Basic Authentication

The most common form of online is authentication is basic authentication. Basic authentication is a dialogue between the webserver and browsing agent in which the login credentials are requested and processed, as shown in Figure 20-1.

Web pages subject to basic authentication exist in what’s called a realm. Generally, realms refer to all web pages in the current server directory as well as the web pages in sub-directories. Fortunately, browsers shield people from many of the details defined in Figure 20-1. Once you authenticate yourself with a browser, it appears that you don’t re-authenticate yourself when accessing other pages within the realm. In reality, the dialogue from Figure 20-1 happens for each page downloaded within the realm. Your browser automatically resubmits your authentication credentials without asking you again for your username and password. When accessing a basic authenticated website with a webbot, you will need to send your login credentials every time the webbot requests a page within the authenticated realm, as shown later in the example script.

Basic authentication dialogue

Figure 20-1. Basic authentication dialogue

Before you write an auto-authenticating webbot, you should first visit the target website and manually authenticate yourself into the site with a browser. This way you can validate your login credentials and learn about the target site before you design your webbot. When you request a web page from the book’s basic authentication test area, your browser will initially present a login form for entering usernames and passwords, as shown in Figure 20-2.

Basic authentication login form

Figure 20-2. Basic authentication login form

After entering your username and password, you will gain access to a simple set of practice pages (shown in Figure 20-3) for testing auto-authenticating webbots and basic authentication. You should familiarize yourself with these simple pages before reading further.

Basic authentication test pages

Figure 20-3. Basic authentication test pages

The commands required to download a web page with basic authentication are very similar to those required to download a page without authentication.
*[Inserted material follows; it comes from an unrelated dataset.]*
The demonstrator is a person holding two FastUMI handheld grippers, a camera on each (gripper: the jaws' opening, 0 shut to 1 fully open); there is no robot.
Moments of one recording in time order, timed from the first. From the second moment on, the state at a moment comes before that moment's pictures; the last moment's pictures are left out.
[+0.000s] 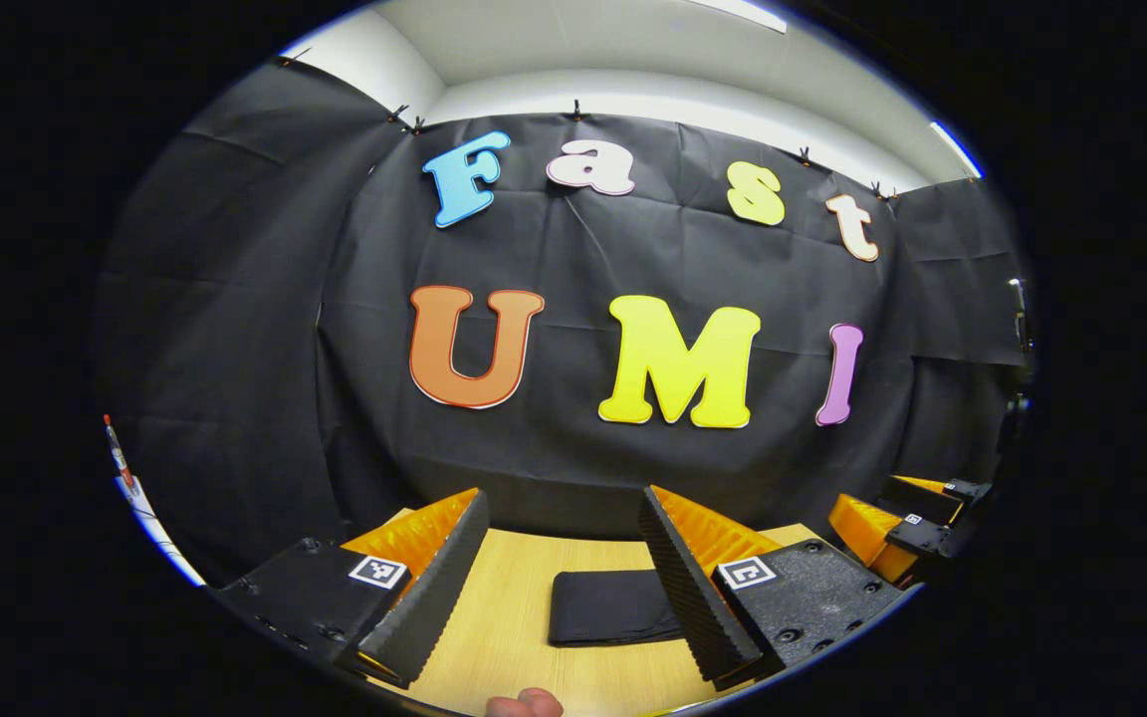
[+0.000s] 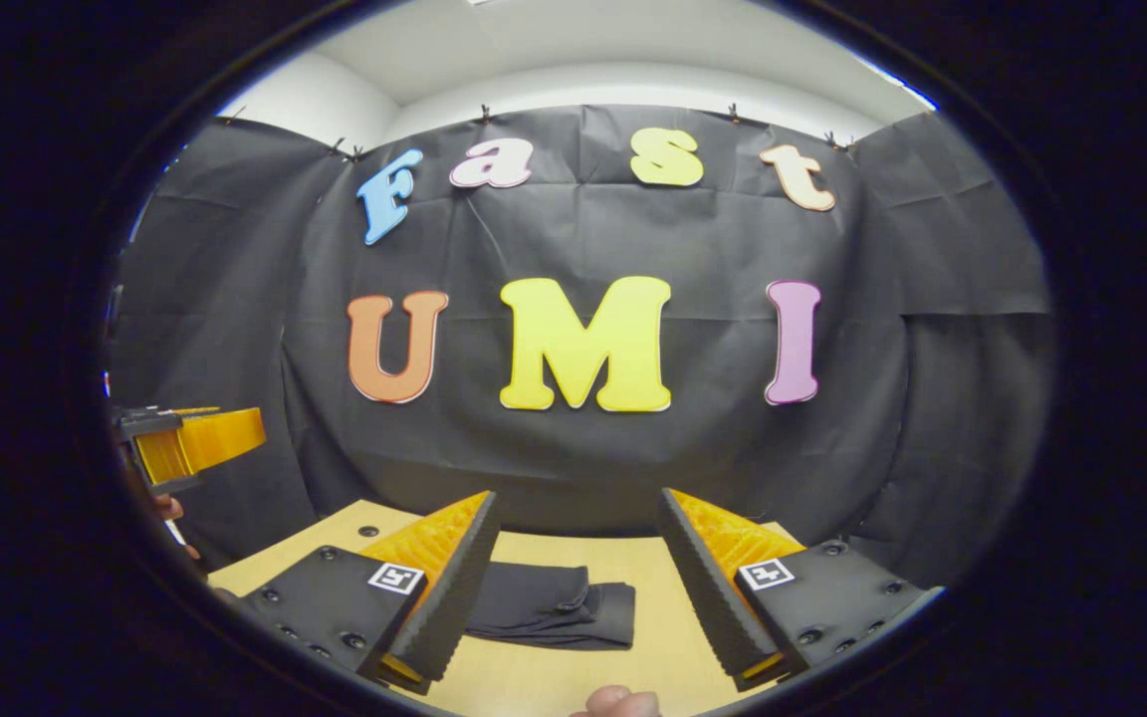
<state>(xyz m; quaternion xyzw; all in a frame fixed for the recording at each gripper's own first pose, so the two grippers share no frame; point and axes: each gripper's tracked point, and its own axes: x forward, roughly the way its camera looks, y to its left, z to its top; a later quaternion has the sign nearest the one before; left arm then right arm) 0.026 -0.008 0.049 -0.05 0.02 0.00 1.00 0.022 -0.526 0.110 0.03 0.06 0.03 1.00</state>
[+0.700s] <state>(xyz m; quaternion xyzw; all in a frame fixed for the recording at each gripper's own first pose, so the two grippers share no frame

The only change is that you need to configure the CURLOPT_USERPWD option to pass the login credentials to PHP/CURL. The format for login credentials is the username and password separated by a colon, as shown in Example 20-1.

Example 20-1. The minimal code required to access the basic authentication test pages

<?
# Define target page
$target = "http://www.WebbotsSpidersScreenScrapers.com/basic_authentication/index.php";

# Define login credentials for this page
$credentials = "webbot:sp1der3";

# Create the PHP/CURL session
$ch = curl_init();
curl_setopt($ch, CURLOPT_URL, $target);             // Define target site
curl_setopt($ch, CURLOPT_USERPWD, $credentials);    // Send credentials
curl_setopt($ch, CURLOPT_RETURNTRANSFER, TRUE);     // Return page in string

# Echo page
$page = curl_exec($ch);                             // Place web page into a string
echo $page;                                         // Echo downloaded page

# Close the PHP/CURL session
curl_close($ch);
?>

Once the favored form of authentication, basic authentication is losing out to other techniques because it is weaker. For example, with basic authentication, there is no way to log out without closing your browser. There is also no way to change the appearance of the authentication form because the browser creates it. Basic authentication is also not very secure, as the browser sends the login criteria to the server in cleartext. Digest authentication is an improvement over basic authentication. Unlike basic authentication, digest authentication sends the password to the server as an MD5 digest with 128-bit encryption. Unfortunately, support for digest authentication is spotty, especially with older browsers.